Haskett served 17 years, during which she earned her graduate degree from the University of Michigan. It was a pilot program for inmates that has since been eliminated. Her case had been overturned by the Michigan Court of Appeals five times-until the day a jailhouse lawyer found an issue in the evidence. When Haskett went back to court to file a motion for a new trial, at 43 years old, she walked out a free woman.

“It was the first time that I could remember I was standing out in the sun with no belly chains, no shackles, no leg irons. I was just free,” says Haskett, fighting back tears. Promptly, she enrolled in U of M’s social work master’s program. With that degree, Haskett has became an advocate for women’s rights, serving as constituent outreach coordinator for Michigan State Sen. Judy Emmons (R-Sheridan) and a clinical programs writer for kids who have parents in prison. Currently, she has her own practice in metro Detroit.

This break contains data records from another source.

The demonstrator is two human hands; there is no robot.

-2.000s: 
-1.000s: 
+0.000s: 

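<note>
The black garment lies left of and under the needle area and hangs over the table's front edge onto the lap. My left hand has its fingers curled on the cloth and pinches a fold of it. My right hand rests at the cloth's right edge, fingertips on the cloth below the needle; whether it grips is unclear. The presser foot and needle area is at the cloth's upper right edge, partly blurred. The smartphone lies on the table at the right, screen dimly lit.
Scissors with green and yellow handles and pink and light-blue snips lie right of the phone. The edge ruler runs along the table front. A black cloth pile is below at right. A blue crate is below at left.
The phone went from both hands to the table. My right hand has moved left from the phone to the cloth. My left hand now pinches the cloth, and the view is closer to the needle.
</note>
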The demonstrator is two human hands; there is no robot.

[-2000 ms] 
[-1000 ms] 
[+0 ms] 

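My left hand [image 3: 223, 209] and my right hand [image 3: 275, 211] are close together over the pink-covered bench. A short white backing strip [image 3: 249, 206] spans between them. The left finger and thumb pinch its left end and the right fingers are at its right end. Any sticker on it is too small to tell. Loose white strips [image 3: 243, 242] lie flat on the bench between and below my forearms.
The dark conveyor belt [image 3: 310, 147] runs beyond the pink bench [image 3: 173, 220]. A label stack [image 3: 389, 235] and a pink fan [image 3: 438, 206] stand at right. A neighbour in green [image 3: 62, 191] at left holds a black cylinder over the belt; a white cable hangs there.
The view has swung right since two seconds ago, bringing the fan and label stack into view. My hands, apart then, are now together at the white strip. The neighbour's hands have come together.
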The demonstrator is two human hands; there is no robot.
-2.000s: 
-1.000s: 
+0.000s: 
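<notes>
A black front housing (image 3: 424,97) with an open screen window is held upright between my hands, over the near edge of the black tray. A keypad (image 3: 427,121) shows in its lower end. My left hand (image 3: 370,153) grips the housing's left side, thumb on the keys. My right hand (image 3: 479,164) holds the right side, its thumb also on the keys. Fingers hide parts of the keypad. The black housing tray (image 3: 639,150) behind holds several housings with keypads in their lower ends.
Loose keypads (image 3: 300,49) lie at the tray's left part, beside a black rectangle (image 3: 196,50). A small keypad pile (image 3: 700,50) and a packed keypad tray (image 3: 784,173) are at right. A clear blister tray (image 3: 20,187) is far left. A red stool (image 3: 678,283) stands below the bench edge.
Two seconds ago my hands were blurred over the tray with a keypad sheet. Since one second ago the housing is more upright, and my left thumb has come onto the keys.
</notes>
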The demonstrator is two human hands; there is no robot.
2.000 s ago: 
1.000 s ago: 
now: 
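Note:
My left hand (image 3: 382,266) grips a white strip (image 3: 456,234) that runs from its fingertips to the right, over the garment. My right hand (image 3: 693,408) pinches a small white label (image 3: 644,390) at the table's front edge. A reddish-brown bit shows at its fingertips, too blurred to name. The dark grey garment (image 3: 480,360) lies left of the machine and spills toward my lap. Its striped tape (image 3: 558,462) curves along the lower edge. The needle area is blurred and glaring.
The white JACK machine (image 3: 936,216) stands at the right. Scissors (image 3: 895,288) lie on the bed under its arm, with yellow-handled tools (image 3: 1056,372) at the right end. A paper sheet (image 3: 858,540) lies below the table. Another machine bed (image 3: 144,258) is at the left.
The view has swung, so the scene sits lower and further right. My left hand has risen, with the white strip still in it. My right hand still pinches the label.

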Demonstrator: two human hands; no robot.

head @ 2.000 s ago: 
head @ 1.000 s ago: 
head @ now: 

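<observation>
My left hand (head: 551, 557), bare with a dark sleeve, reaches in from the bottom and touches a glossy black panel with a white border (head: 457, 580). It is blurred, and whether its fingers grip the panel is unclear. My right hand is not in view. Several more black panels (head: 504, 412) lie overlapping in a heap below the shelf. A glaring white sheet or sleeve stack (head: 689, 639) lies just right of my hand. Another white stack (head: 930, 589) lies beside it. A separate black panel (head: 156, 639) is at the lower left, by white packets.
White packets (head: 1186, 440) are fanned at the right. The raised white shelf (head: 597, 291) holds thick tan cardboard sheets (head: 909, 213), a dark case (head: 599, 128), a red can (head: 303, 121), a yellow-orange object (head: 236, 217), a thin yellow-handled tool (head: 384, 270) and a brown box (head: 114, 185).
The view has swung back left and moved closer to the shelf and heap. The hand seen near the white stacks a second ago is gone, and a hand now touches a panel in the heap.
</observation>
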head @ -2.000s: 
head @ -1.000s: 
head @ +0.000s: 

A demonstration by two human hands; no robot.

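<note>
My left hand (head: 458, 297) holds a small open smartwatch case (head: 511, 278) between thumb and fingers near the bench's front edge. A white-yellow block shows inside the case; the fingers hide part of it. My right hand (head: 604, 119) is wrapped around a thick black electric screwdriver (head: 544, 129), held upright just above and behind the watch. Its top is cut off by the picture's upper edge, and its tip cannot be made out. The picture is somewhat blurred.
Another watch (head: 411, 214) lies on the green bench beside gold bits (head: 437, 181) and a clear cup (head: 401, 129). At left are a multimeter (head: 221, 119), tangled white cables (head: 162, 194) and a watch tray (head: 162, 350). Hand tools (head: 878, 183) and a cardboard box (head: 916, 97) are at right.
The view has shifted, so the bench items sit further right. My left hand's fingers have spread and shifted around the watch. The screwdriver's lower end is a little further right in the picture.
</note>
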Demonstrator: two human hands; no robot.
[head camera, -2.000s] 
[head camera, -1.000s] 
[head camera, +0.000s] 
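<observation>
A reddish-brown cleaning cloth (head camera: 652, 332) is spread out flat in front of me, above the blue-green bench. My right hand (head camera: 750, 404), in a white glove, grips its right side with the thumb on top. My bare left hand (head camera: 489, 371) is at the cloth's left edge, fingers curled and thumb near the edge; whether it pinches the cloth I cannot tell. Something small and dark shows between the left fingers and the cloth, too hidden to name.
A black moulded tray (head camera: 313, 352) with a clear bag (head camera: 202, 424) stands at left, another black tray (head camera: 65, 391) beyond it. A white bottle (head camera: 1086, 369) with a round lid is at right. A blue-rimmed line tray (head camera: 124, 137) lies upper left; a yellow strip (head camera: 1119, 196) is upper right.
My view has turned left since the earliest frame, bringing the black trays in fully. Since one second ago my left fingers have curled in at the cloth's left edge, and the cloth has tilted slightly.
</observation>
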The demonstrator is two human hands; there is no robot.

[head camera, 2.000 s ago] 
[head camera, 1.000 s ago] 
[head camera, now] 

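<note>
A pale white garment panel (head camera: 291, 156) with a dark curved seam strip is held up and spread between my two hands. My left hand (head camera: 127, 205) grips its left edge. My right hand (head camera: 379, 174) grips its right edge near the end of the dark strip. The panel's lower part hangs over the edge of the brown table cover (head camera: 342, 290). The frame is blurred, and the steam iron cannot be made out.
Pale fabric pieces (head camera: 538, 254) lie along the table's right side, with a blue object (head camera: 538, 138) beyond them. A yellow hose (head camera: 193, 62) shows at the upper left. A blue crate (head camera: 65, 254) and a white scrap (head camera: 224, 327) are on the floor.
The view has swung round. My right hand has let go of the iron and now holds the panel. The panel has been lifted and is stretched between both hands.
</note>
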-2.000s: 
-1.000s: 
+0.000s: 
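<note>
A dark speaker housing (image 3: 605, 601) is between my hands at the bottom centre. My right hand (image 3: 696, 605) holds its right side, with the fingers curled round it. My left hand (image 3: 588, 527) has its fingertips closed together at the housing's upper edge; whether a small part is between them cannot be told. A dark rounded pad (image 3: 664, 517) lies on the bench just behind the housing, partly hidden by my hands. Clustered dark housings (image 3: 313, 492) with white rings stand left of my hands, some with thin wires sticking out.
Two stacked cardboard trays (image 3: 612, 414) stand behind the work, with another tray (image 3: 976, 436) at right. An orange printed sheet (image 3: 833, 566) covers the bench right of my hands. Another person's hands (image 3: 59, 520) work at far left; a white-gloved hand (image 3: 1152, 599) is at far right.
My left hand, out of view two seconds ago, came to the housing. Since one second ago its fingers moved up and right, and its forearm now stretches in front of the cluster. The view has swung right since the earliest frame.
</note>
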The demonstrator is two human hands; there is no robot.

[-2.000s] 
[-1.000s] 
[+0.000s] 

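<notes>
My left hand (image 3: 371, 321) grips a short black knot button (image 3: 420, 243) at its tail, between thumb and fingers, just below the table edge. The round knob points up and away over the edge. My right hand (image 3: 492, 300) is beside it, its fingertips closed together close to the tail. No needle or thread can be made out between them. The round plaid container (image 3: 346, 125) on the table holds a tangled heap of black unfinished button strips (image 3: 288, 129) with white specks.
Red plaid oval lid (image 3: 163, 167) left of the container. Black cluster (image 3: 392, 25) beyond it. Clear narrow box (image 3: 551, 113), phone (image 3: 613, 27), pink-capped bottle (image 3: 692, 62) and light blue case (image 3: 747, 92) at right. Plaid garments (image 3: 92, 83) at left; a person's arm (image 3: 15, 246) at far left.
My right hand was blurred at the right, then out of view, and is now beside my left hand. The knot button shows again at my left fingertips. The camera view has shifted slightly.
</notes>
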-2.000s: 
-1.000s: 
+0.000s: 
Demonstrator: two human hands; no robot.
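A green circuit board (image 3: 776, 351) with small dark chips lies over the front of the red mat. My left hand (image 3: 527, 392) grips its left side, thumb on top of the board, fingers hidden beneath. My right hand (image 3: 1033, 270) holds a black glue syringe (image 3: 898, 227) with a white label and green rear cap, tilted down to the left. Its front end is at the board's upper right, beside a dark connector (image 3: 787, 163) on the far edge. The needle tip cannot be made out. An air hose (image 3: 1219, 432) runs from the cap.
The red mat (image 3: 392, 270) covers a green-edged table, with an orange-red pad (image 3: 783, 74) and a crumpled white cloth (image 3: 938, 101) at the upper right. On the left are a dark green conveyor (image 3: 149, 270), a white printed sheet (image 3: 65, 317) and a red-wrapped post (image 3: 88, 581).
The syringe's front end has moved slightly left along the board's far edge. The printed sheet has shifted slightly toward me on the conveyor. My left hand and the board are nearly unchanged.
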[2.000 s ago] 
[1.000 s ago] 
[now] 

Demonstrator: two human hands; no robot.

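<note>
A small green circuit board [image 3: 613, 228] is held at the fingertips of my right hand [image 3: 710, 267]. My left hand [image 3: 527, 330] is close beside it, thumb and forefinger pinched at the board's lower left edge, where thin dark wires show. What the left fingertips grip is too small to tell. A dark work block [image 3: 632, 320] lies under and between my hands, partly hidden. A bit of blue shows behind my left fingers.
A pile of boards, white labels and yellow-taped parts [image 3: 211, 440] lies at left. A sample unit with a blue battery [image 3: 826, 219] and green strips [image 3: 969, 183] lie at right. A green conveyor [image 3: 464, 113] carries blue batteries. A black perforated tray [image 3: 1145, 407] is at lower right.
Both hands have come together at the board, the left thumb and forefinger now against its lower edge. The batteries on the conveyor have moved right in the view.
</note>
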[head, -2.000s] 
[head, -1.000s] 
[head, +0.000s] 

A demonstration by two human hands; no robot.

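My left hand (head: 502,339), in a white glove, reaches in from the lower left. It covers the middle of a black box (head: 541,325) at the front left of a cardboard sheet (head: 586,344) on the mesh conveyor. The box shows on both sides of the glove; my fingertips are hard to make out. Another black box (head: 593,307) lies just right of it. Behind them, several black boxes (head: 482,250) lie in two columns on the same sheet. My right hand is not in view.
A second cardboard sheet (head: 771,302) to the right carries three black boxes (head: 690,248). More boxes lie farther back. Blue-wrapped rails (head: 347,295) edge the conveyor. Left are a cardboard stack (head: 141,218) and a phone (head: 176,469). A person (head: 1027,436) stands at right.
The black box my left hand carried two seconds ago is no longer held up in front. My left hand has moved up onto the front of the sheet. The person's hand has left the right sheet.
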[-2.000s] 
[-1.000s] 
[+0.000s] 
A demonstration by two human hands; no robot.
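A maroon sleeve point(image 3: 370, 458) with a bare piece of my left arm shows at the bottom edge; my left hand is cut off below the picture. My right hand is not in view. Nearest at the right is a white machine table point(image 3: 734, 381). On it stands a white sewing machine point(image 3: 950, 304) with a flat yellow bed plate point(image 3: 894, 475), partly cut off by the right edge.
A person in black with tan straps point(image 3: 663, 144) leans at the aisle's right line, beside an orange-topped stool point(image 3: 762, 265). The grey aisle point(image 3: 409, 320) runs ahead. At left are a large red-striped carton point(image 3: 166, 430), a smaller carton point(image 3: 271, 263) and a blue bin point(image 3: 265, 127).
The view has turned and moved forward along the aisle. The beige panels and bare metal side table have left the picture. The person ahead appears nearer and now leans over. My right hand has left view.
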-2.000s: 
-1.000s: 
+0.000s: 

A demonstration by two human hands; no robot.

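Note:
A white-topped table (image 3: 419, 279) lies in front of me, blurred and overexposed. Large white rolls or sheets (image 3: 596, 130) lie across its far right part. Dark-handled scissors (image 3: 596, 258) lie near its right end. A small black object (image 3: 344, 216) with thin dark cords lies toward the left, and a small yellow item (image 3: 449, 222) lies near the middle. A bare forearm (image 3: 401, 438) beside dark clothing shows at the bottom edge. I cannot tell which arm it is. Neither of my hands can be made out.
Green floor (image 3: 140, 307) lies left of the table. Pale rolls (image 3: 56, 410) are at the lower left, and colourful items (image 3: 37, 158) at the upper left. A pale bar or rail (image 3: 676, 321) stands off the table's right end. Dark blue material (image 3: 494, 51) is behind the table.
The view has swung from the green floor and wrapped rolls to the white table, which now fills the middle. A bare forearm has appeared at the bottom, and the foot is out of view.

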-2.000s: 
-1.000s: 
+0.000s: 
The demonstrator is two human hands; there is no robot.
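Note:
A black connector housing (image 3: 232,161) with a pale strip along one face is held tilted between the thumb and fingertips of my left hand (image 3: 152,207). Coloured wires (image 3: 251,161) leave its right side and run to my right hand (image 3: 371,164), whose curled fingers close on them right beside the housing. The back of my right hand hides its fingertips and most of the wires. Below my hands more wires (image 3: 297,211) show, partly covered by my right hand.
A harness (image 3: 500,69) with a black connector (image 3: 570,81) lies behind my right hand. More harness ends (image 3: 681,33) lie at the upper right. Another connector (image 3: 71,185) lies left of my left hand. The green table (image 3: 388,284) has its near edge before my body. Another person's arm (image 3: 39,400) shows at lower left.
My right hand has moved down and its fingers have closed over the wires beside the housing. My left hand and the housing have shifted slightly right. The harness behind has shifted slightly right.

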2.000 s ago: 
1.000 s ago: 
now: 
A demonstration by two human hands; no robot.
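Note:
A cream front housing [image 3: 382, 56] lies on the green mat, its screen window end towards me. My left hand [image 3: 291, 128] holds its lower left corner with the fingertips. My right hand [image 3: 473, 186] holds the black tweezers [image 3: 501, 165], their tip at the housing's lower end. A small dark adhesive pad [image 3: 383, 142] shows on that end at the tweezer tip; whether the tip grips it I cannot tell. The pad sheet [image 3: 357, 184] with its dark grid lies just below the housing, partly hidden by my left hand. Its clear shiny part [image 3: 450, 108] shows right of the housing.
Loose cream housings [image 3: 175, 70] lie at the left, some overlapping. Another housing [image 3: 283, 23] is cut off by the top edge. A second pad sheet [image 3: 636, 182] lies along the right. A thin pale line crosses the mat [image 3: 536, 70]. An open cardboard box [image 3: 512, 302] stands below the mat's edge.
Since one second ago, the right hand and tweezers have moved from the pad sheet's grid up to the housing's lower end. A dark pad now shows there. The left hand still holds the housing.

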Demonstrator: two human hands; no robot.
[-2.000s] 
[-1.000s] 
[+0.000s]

“Even now, there are a lot of women who are in prison because of some level of human trafficking,” says Haskett. “They wouldn’t talk about it before because they were ashamed. They would rather go to jail for murder than admit they have been trafficked by a pimp.”

Haskett says changing the culture begins with making sex trafficking our problem.

“This is not a foreign third-world country problem. This is very prevalent right here in our own backyards. The numbers are way off. This is the most under-reported crime there is,” says Haskett. “But there is life after human trafficking. There is life after prison. It’s not how the story begins, it’s how it ends. But first we got to get them out.”